Did you ever had a look an Mahout? I think that would be a hit for you ;-) Many work you need, may already had been done!?
Read the Quick Start and set up your own (pseudo-distributed?) cluster and run the word-count example.
Let me know, if you have any questions :-) A comment will remind me on this question.
I've done some large scale machine learning (3-5GB datasets), so here are some insights:
First, there are logistics issues at large scales. Can you load all your data into memory? With Java and a 64 bit JVM you can access as much RAM as you have: for example, command line parameter -Xmx8192M will give you access to 8GB (if you have that much). Matlab, being a Java application, can also benefit from this and work with fairly large datasets.
More importantly, the algorithms that you run on your data. Chances are that standard implementations will expect all of the data in memory. You might have to implement a working set approach yourself, where you swap data in and out to the disk, and only work on a portion of data at a time. These are sometimes referred to as chunking, batch or even incremental algorithms, depending on the context.
You are right to suspect that a lot of algorithms do not practically scale, so you might have to go for an approximate solution. The good news is that for almost any algorithm you can find research papers that deal with approximation and/or discuss large scale solutions. The bad news is that you'll most likely have to implement those approaches yourself.
Hadoop is great, but can be a pain in the ass to set up. This is by far the best article I've read on Hadoop setup. I strongly recommend it:
http://www.michael-noll.com/wiki/Running_Hadoop_On_Ubuntu_Linux_%28Single-Node_Cluster%29
Clojure is built on top of Java so it's unlikely that it's going to be any faster than Java. However, it is one of the few languages that does shared memory well, which may or may not be helpful. I'm not a math guy but it seems most math calculations are very parallelizable, with little need of threads sharing memory. Either way, you might want to check out Incanter, which is Clojure's statistical computing library, and clojure-hadoop, which makes writing Hadoop jobs a lot less painful.
In terms of languages, I find that the differences in performance end up being constant factors. It's far better to just find a language you enjoy and focus on improving your algorithms. However, according to some shootout cited by Peter Norvig (scroll down to the colorful table, you may want to shy away from Python and Perl due to their crappiness with arrays.

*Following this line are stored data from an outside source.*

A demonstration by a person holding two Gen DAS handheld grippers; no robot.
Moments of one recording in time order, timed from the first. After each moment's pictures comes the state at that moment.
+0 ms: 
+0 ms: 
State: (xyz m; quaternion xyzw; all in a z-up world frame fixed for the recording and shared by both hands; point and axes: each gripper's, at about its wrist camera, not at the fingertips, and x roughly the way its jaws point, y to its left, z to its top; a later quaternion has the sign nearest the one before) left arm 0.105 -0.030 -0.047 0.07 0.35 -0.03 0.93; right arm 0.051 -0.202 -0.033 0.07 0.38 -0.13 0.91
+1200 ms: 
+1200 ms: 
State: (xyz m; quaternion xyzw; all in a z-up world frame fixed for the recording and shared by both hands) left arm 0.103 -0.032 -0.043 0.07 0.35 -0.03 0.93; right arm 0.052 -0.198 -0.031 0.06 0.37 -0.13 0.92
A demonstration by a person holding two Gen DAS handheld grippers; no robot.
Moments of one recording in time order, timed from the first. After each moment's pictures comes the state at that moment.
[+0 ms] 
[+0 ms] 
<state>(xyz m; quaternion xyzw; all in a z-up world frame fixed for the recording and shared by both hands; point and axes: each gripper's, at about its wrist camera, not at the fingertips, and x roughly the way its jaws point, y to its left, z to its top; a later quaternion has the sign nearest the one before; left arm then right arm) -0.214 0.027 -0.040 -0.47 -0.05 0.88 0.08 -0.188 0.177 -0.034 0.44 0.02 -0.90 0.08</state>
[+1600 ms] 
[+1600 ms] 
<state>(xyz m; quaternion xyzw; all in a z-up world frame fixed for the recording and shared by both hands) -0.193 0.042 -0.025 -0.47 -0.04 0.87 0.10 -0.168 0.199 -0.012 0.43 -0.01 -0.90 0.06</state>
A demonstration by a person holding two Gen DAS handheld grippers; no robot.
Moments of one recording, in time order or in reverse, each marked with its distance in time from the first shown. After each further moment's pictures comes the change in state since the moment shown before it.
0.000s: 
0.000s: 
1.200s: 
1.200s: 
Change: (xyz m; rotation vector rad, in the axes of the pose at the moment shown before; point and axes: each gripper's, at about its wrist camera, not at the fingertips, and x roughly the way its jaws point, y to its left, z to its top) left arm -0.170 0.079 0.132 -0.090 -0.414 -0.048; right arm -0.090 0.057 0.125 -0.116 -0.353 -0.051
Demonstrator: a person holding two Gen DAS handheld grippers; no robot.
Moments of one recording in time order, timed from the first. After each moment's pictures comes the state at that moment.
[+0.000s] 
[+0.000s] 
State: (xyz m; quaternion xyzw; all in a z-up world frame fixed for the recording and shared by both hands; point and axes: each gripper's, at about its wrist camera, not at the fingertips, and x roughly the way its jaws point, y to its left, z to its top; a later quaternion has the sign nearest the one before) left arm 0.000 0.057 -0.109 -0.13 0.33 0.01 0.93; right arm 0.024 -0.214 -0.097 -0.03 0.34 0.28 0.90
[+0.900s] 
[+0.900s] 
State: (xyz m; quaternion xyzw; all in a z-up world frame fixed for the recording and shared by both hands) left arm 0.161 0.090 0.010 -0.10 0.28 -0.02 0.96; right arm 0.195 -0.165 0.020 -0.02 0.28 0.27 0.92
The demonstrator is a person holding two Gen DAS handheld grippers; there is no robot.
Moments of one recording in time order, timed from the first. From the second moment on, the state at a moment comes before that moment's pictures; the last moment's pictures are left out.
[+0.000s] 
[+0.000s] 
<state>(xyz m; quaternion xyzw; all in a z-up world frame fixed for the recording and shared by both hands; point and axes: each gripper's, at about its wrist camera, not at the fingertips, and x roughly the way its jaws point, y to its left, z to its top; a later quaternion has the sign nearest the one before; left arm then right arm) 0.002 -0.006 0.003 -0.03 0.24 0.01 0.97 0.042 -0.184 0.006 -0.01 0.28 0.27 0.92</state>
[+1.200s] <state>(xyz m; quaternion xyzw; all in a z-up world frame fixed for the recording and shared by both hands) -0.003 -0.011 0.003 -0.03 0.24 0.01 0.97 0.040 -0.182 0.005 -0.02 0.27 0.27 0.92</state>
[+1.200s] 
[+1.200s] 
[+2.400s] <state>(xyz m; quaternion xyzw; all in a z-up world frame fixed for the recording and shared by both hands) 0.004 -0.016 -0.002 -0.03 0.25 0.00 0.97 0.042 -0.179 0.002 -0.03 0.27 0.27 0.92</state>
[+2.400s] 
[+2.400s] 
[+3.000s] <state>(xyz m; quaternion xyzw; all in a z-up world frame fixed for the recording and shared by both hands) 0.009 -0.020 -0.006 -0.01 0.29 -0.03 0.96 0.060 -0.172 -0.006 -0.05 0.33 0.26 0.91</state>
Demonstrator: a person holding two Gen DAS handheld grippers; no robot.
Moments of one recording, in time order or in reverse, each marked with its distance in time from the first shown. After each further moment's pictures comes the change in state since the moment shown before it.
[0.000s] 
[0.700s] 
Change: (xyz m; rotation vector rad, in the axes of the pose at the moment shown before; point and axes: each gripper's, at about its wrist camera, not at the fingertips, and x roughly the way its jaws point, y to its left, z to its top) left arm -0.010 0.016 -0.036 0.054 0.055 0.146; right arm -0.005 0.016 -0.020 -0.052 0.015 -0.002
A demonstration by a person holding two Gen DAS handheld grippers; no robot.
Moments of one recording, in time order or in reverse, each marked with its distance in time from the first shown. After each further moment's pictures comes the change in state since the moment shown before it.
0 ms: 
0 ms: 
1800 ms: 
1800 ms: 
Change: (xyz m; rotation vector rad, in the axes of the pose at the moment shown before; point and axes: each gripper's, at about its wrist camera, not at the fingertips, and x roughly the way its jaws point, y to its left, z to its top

In a nutshell, NoSQL is great for unstructured/arbitrarily structured data while SQL/RDBMS is great (or at least tolerable) for structured data. Changing/adding fields is expensive in RDBMS so if that's going to happen alot, you might want to shy away from them.
However, in your case, it seems like you're going to be batch processing a ton of data and then getting back an answer as opposed to having data around that you will periodically ask questions about? You could probably just process CSVs/text files in Hadoop. Unless you need a performant way of accessing arbitrary information about your data on the fly, I'm not sure either SQL or NoSQL would be useful.